■ **Task objective**:
The listing below should be reproduced precisely, except for its images.

■ **Data provided**:
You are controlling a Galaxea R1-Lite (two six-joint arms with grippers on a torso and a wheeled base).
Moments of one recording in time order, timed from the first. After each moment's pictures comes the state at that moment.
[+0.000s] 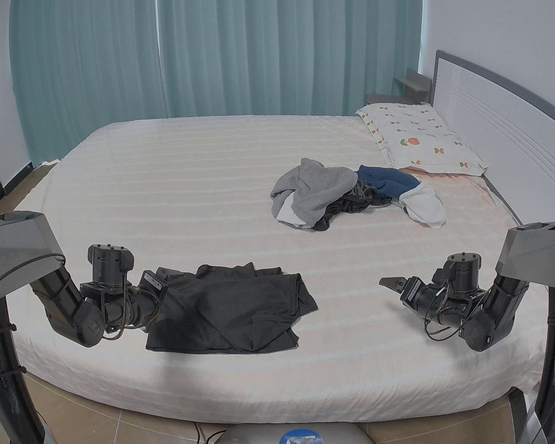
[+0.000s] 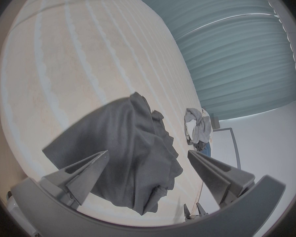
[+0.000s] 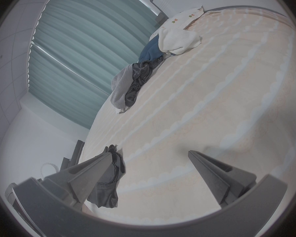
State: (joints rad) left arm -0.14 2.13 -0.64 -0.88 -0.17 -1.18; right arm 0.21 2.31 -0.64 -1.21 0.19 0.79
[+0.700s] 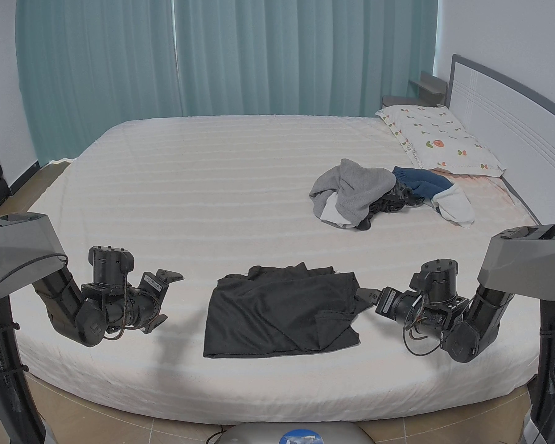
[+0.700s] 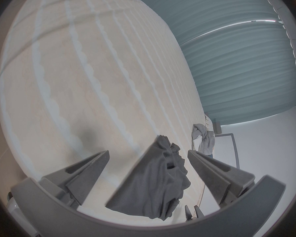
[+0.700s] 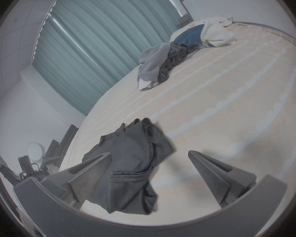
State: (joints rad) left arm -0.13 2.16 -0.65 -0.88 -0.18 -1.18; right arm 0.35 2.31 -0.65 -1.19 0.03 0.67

■ **Written response**:
You are controlling a Galaxea R1-Lite (two six-joint arms with grippers on a torso and a wheeled base).
Moments of one recording in time order, timed from the first. After each moment's pictures comes the state at that moment.
[+0.000s] 
[+0.000s] 
[+0.000s] 
State: (joints rad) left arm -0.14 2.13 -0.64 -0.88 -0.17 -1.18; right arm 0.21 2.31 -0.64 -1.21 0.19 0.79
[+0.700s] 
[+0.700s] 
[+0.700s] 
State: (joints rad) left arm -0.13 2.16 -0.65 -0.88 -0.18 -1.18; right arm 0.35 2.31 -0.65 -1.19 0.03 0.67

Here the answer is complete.